May God bless you– You are best to me .. best .. as I see .. in the world—& so, dearest aright to

Your EBB–

Finished on saturday evening. Oh—this thread of silk [9] —and the post!! After all you must wait till tuesday. I have no silk within reach & shall miss the post. Do forgive me–

Address: Robert Browning Esqre / New Cross / Hatcham / Surrey.

Postmarks: 1845 DE1 8Mg8; 10FN10 DE1 1845 A.

Dockets, in RB’s hand: 84. [10] ; + Monday December 1. 1845 / 3-4¼. p.m. [32].

Publication: RB-EBB, pp. 296–299.

Manuscript: Wellesley College.

1. Date provided by postmark.

2. Nisus, King of Megara, “had growing on his head, amidst his locks of honoured grey, a brilliant purple lock on whose preservation rested the safety of his throne” (Ovid, Metamorphoses, VIII, 8–10). EBB is responding to the lock of hair that RB enclosed in letter 2115.
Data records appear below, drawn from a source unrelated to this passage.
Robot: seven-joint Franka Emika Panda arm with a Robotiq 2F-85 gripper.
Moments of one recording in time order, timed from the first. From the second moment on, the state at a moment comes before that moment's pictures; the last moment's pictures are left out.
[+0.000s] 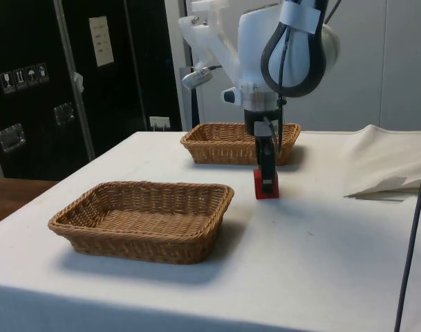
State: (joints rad) arm 0.34 0.20 -0.39 -2.71 0.13 2.94 -0.48
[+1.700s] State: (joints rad) arm 0.32 -0.12 -0.43 -2.72 0.00 2.70 -0.44
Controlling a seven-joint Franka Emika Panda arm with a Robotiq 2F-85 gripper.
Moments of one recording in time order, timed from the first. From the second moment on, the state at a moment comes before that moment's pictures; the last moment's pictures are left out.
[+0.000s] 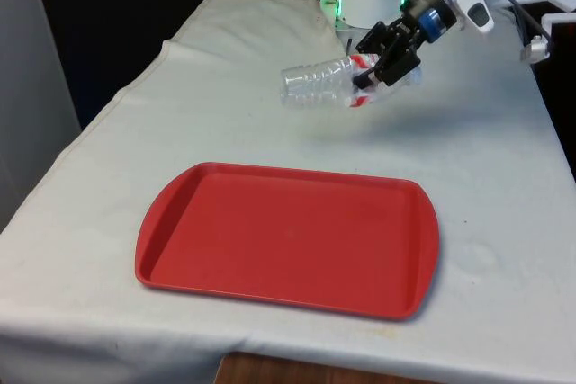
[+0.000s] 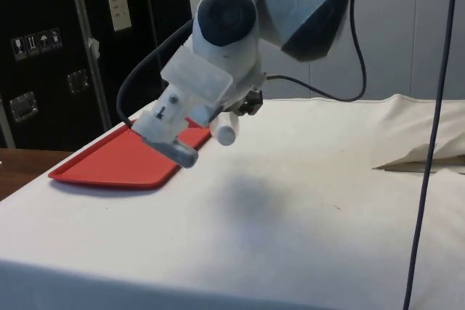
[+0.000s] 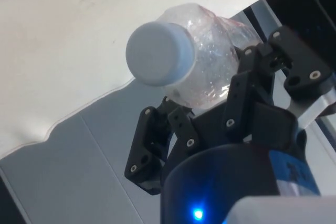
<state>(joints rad) 0.12 0.26 0.19 -2.35 -1.32 2.16 -0.60</state>
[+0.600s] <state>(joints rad) 0.12 0.22 0.16 -2.33 -1.26 2.22 -0.65</state>
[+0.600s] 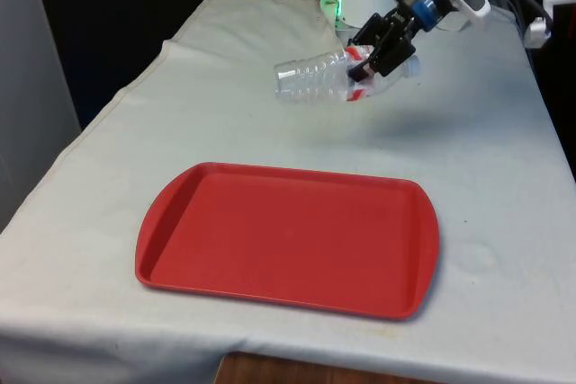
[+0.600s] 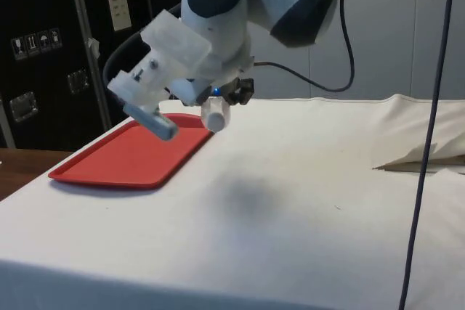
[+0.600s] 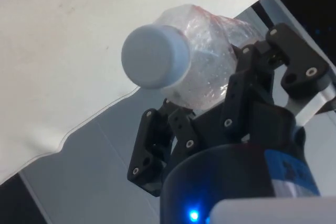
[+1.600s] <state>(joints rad) 0.11 0.18 0.09 -2.30 -1.18 2.34 -0.70</state>
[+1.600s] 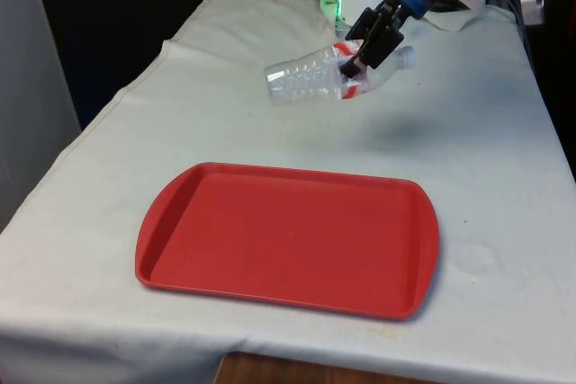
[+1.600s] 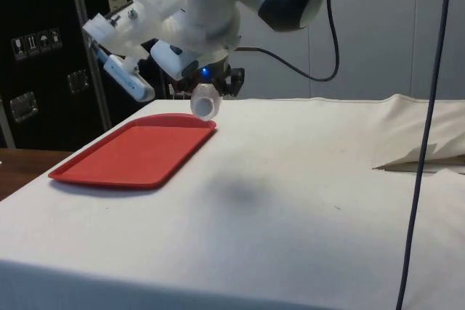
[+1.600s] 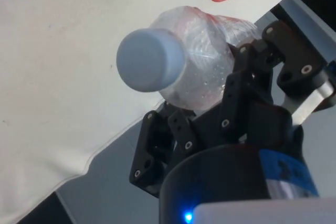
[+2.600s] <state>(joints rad) 0.11 0.18 0.05 -2.23 -1.02 2.35 -0.81</state>
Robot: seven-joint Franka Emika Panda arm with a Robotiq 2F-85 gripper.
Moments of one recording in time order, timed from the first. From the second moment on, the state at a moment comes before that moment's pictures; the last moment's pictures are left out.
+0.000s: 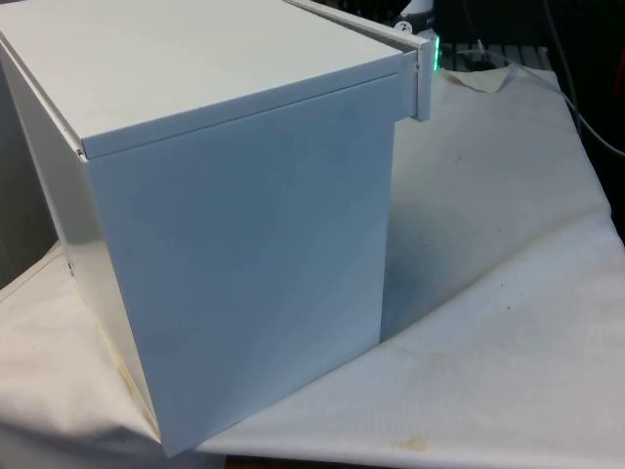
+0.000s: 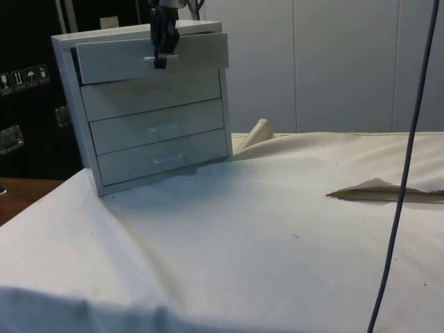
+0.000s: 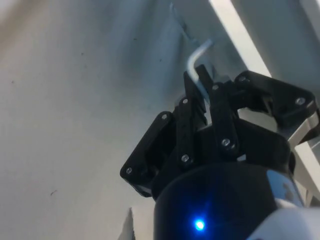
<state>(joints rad) 0.88 0.04 -0.92 -2.15 -0.23 2.55 -0.54</state>
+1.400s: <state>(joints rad) 0.88 -0.07 -0.79 -2.21 -0.29 2.42 -0.43</state>
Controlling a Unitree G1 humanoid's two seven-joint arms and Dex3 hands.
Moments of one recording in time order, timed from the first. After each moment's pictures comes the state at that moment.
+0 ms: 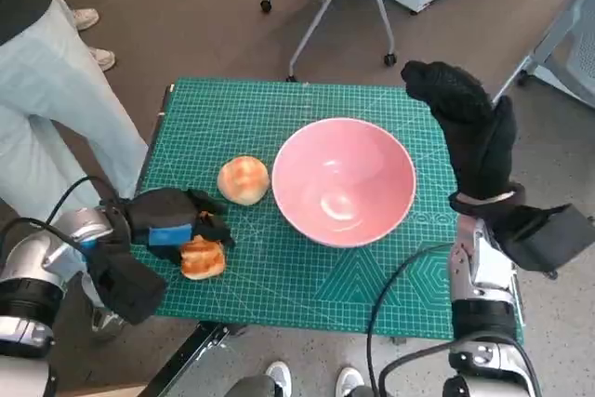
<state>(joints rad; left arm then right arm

3. “My king and I” (Henry VIII, III, 2, 314).

4. Presumably the gold finger-ring worn by RB, with an oval bezel engraved “Ba.” A lock of her hair is set behind glass at the back of the bezel. Upon her death, RB had the interior inscribed: “God bless you, June 29, 1861” (now at the British Museum); see Reconstruction, H463.

5. Harun Al-Rashid was Caliph of Bagdad from 786 until his death in 809, and is a leading character in The Arabian Nights. RB refers to him in Sordello, V, 447.

6. For not getting his book reviewed (see letter 2024, note 4).

7. Poe actually wrote two reviews of EBB’s A Drama of Exile, and Other Poems (1844): in the Evening Mirror, 8 October 1844 (for the text, see vol. 9, pp. 348–350); and in The Broadway Journal, 4 and 11 January 1845 (for the text, see vol. 10, pp. 349–357). The Raven and Other Poems was dedicated to EBB, who is referred to as “the Noblest of her Sex”; however, there is no evidence that the preface EBB mentions ever appeared.

8. i.e., a lock of her hair. We conjecture that portions of this lock of hair are now in at least three locations: (1) the principal portion was enclosed, sometime after RB’s death, with a lock of Milton’s hair in a reliquary, which is now at the Keats-Shelley House in Rome (see Reconstruction, H482); (2) another portion was probably used by RB to replace what was destroyed by the jeweller as described in letter 2138, now at the British Museum; (3) another portion may be that at Yale (see Reconstruction, H480).

9. Cf. A Midsummer Night’s Dream, V, 1, 341.

10. Perhaps because EBB called the following letter a “postscript” and RB received it and this letter on the same day, he assigned only one number to them.